Antes de falar sobre ‘Harakiri’, vale dizer duas ou três coisas sobre Kobayashi. Já que o ciclo no CCSP fornece um pequeno panmorama do cinem,a japonês de estúdio, é bom lembrar que ele começou na Sochiku, como assistente de Keinosuke Kinoshita, a quem emulou em seus primeiros filmes. Alguma coisa se passa em 1956, com ‘Anata Kaimasu’ (Te Comprarei), sobre a mercantilização e corrupção do beisebol proffisional no Japão. No ano seguinte, ‘Kuroi Kawa’ (Rio Negro), examina a corrupção e a violência (gangsterismo, prostituição etc) que floresceram à sombra das bases norte-americanas no país. Kobayashi se firma como o mais dialético dos grandes diretores japoneses. Os temas que o atraem são políticos e sociais. No fim dos anos 1950, ele inicia sua monumental adaptação de um romance de Jumpei Gomikawa, que resulta num projeto de quase dez anos, a trilogia ‘Guerra e Humanidade’. Os filmes são lançados isoladamente – ‘Não Há Maior Amor’, ‘O Camionho da Eternidade’, ‘A Prece de Um Soldado’, que contam as experiências de um homem durante a Guerra da Manchúria. Kagi, o protagonista, interpretado por Tatsuya Nakadai, é um idealista e, por meio dele, Kobayashi documenta asa transformações ocorridas no Japão – o fim do feudalismo, o militarismo, a guerra.

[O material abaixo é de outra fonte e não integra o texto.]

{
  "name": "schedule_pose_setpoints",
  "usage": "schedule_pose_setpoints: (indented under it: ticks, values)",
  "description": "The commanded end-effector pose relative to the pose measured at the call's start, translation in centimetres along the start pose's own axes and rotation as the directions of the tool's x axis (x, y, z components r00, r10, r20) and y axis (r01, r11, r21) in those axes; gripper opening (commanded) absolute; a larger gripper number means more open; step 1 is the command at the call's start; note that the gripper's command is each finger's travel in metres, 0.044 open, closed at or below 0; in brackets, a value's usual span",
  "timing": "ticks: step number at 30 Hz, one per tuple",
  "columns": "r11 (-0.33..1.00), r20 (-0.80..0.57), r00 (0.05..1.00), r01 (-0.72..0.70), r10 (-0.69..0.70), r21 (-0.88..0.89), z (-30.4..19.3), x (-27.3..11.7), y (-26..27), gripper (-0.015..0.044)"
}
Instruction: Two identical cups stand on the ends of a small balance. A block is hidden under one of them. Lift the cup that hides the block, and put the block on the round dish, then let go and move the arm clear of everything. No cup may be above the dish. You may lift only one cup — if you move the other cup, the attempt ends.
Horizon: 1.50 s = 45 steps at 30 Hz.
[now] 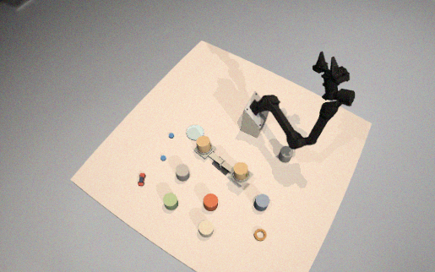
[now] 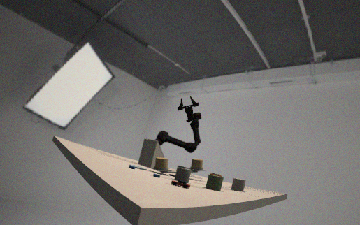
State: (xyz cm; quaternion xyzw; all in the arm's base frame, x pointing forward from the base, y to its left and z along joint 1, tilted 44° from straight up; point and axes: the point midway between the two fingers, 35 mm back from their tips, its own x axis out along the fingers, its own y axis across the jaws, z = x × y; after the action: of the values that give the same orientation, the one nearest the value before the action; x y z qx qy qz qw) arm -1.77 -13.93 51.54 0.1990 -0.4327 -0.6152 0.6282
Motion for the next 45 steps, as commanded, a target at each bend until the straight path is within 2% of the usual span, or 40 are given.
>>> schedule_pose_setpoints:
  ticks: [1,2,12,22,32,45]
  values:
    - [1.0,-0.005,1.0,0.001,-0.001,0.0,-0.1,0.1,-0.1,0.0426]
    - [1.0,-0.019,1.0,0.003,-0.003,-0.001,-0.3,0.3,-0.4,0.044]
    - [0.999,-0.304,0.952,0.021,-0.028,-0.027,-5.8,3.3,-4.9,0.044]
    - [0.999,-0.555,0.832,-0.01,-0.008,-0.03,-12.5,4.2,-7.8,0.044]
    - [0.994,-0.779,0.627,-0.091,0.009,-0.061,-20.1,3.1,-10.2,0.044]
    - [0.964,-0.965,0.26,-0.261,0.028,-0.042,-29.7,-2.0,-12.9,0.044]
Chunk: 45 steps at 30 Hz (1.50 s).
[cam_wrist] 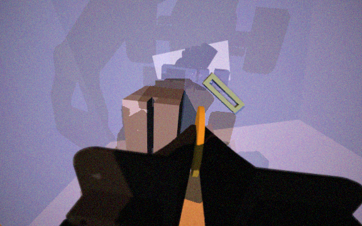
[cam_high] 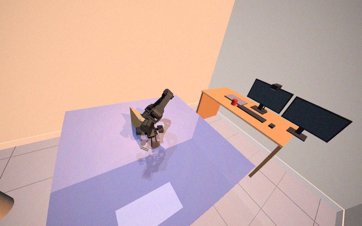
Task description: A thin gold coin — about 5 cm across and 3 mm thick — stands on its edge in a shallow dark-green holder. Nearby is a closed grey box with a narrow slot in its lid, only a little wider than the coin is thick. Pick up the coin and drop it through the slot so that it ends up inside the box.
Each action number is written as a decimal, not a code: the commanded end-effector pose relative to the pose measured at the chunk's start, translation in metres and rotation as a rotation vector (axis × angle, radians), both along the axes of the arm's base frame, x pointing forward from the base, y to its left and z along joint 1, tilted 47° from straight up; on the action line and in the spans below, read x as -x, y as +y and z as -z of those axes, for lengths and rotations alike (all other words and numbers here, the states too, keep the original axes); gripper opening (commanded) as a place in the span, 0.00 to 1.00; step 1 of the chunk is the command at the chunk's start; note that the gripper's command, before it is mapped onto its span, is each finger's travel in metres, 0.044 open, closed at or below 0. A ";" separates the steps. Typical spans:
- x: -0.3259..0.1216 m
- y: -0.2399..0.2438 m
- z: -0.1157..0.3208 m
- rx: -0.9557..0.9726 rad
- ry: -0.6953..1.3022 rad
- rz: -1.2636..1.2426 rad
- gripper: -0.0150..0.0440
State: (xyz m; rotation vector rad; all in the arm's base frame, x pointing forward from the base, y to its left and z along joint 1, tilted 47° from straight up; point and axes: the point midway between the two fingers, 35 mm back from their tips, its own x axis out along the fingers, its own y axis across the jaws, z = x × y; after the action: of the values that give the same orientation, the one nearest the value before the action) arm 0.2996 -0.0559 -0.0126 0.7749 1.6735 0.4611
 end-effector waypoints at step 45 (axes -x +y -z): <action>0.024 0.041 -0.037 -0.003 0.009 0.006 0.25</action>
State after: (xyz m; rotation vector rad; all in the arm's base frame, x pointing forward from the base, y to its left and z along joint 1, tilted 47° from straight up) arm 0.2785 -0.0179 0.0235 0.7792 1.6773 0.4578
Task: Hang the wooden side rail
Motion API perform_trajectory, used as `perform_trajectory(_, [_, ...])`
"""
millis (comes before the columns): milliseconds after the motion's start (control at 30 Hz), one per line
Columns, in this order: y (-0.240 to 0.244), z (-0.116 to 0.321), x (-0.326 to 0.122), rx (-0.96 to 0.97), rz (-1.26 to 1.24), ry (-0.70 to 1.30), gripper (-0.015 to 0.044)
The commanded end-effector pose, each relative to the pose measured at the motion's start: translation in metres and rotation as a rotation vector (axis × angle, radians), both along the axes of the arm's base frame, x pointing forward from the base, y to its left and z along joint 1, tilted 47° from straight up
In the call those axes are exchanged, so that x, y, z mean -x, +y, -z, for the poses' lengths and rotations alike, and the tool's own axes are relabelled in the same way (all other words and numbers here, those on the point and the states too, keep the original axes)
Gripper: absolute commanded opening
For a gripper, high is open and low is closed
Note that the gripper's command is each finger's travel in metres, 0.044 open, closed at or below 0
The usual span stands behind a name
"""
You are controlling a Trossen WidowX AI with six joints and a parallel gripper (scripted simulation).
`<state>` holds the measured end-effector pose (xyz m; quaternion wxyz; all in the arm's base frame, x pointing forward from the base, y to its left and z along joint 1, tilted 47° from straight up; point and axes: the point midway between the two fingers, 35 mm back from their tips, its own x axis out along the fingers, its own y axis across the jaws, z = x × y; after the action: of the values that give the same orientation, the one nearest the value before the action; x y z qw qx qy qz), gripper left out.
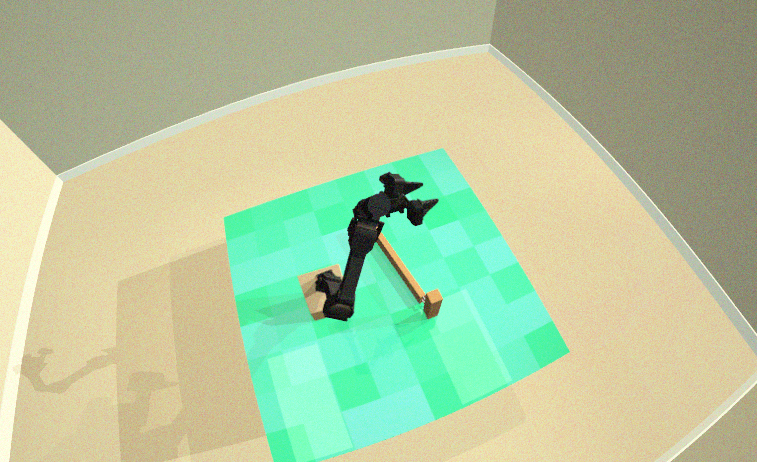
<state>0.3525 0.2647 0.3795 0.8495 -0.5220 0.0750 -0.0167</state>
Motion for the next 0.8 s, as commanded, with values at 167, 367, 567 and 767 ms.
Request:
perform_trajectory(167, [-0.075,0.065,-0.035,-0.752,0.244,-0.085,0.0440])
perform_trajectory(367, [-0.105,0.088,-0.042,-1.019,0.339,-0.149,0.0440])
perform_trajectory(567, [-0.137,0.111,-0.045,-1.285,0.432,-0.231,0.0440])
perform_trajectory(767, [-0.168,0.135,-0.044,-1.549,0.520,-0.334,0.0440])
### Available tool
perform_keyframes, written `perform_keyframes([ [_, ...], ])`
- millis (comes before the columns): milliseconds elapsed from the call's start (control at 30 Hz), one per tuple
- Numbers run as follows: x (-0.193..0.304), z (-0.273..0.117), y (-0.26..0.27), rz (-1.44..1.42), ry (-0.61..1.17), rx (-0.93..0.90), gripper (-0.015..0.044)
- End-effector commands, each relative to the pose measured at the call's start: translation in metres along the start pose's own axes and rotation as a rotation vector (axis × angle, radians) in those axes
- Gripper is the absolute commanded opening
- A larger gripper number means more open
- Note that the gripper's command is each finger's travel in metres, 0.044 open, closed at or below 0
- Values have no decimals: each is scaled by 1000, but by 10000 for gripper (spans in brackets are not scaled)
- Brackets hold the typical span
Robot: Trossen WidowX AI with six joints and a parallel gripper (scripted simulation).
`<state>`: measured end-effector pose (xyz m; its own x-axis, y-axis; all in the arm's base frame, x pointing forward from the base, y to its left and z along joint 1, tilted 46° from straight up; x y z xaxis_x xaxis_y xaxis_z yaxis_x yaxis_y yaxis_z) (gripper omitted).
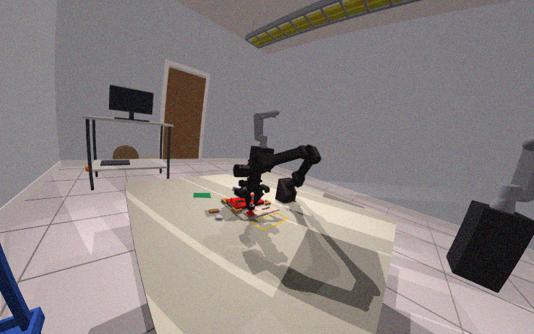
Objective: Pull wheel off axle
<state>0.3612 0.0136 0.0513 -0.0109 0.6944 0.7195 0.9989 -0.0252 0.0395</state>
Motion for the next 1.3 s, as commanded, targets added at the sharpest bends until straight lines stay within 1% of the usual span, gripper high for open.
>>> perform_keyframes([
  [0, -1, -3, 0, -2, -3, -3, 0],
  [1267, -1, -16, 0, -1, -2, -2, 0],
])
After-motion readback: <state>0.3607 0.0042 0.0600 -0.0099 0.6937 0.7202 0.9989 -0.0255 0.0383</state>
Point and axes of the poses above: the point midway between the two fingers, 35 mm back from their tips, its own z axis out along the fingers, its own y axis across the jaws, x = y × z, the point moved 3 cm from there along -z, back along the fingers, and after that the axes turned 1 degree about z, right-handed, at the moved point
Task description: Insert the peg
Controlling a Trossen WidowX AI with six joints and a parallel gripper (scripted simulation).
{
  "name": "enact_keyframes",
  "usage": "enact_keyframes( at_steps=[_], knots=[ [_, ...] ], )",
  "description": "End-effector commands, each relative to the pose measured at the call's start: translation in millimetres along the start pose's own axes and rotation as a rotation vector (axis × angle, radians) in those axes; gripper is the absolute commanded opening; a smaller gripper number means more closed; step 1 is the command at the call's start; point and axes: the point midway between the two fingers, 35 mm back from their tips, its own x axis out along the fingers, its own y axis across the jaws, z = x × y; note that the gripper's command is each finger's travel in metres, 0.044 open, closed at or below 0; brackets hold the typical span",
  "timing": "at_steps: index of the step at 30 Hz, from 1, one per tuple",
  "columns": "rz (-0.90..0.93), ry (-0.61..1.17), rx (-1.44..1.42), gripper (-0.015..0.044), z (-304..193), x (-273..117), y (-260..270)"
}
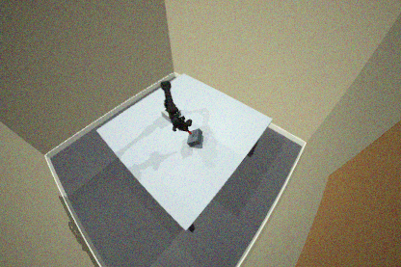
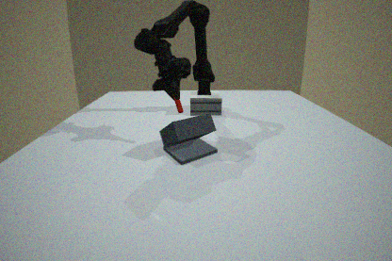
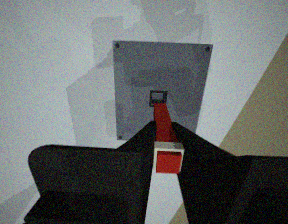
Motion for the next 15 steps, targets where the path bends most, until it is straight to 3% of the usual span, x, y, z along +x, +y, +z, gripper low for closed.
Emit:
enact_keyframes(
  at_steps=[1, 15],
  knots=[
    [-0.005, -0.004, 0.007, 0.0000, 0, 3, 0],
    [-0.006, -0.003, 0.006, 0.0000, 0, 20, 0]
  ],
)
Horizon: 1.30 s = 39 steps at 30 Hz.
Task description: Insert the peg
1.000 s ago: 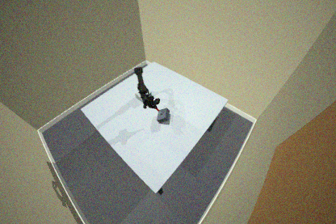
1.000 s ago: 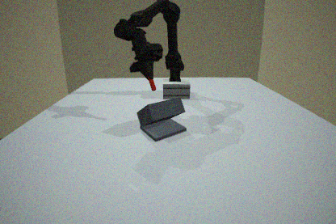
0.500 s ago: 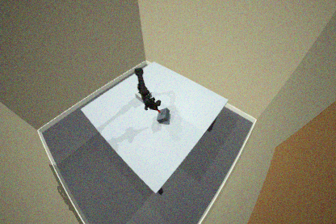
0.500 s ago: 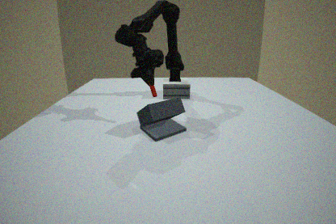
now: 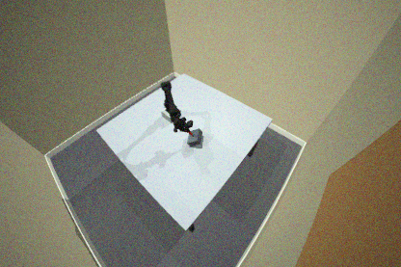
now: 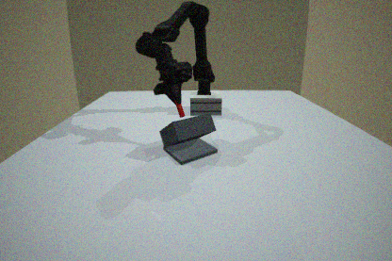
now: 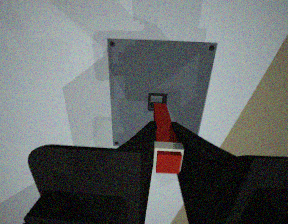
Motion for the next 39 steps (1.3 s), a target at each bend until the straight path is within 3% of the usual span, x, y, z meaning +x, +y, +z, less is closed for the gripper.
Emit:
enact_keyframes(
  at_steps=[1, 39],
  knots=[
    [0.002, -0.004, 0.006, 0.0000, 0.5, 6.7, 1.0],
    [-0.003, -0.002, 0.000, 0.0000, 0.6, 15.0, 1.6]
  ],
)
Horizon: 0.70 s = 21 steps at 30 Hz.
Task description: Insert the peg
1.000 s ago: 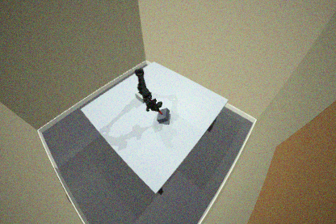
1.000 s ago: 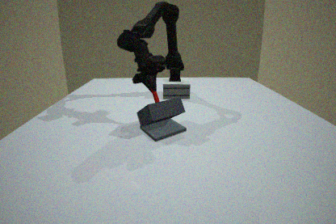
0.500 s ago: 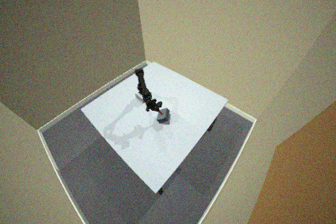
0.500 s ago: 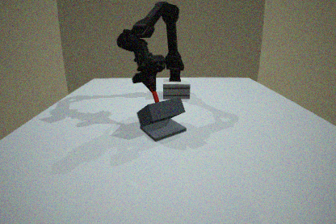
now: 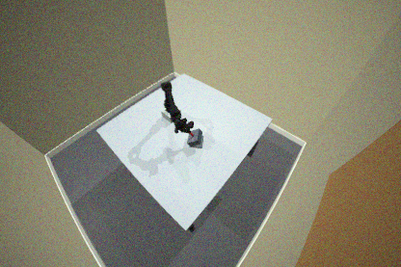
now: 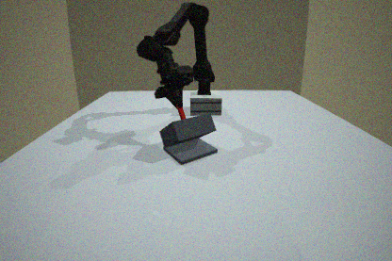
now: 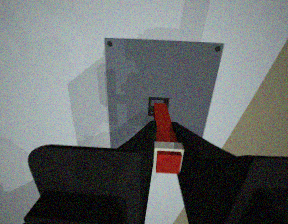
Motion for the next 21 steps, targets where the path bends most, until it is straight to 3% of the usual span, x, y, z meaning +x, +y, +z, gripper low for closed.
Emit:
enact_keyframes(
  at_steps=[1, 21],
  knots=[
    [0.001, 0.001, 0.005, 0.0000, -0.3, 2.9, 0.6],
    [0.001, 0.001, 0.005, 0.0000, -0.6, 12.3, 0.8]
  ],
)
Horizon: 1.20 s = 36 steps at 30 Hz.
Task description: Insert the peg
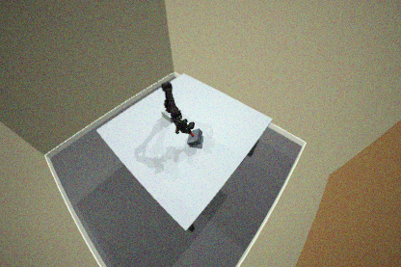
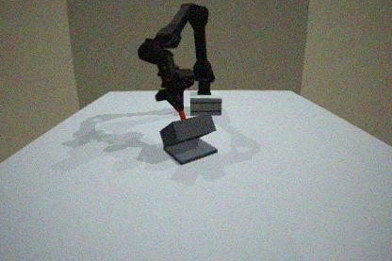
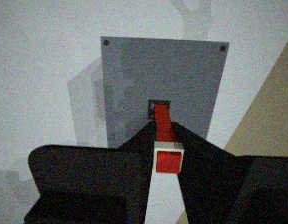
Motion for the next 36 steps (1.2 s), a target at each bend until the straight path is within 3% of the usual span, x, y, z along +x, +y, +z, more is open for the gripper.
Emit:
enact_keyframes(
  at_steps=[1, 36],
  knots=[
    [0.004, 0.002, 0.005, 0.0000, -1, 3, 1],
    [0.003, 0.002, 0.005, 0.0000, -1, 19, 1]
  ],
)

Kagi atravessa os três filmes como representação do homem colhido nas engrenagens da luta de classes. Como autor de ‘esquerda’, Kobayashi talvez não tenha paralelo no cinema japonês da época. Ele faz lembrar Visconti. ‘Harakiri’ é o primeiro de dois filmes que ele dedicou ao universo dos samurais. Entre ambos, situa-se ‘Kwaidan’ (As Quatro Faces do Medo), um clássico fantástico que faz extraordinário uso da cor. ‘Harakiri’ e ‘Rebelião’, pelo contrário, fazem rigoroso uso do preto e branco.
“Harakiri’ passa-sae na era Tokugawa, quando se consolida o poder central, o xogunato. Para que isso ocorra, o poder dos clãs tem de ser delimitado. A queda dos senhores senhores feudais marca o início do fim dos samurais, que constituíam exércitos privados, como guardas de corpos dos suseranos. ‘Harakiri’ é narrado como um grande flash-back. Um samurai desempregado pede licença a um senhor feudal para cometer o suicídio ritual no páteo de seu castelo. O senhor, compadecido, o emprega. Surge esse outro samurai, um jovem, e o sdenhor agora, para evitar que novos casos se repitam, autoriza o bhara-kiri. O jovem vendeu sua espada. Rasga o próprio ventre com o que lhe sobrou, uma espada de bambu. O suicídio vira um ato de crueldade infinita. Entra em cena Tatsuya Nakadai, para vingar o morto. Ele promove um banho de sangue e Kobayashi transforma seu relato não apenas numa detalhada análise dos códigos de honra e técnicas dos samurais, mas também das maquinações políticas nos bastidores de castelos em que a classe dominante vive o fim de sua época, antes de ser substituída por um novo poder. O mais impressionante é que, no fim, todo o episódio é riscado dos anais, como se não tivesse ocorrido. É um pouco a antecipação de ‘Rebelião’, em que Toshiro Mifune faz o samurai que vai se queixar ao poder central da arbitrariedade de um clã. O suserano ordena seu melhor samurai (Nakadai) que mate Mifune, mas ele vive um conflito interior, pois sabe que a luta do outro é justa e que estará indo contra o código de honra se o liquidar. Nakadai então mostra a Mifune que poderia vencê-lo no sabre, mas recua para que ele o mate e possa ir adiante. Grande Kobayashi. Vejam ‘Harakiri’ hoje e depois me digam se exagero na minha admiração por este gênio que ainda não recebeu toda a consagração que merece.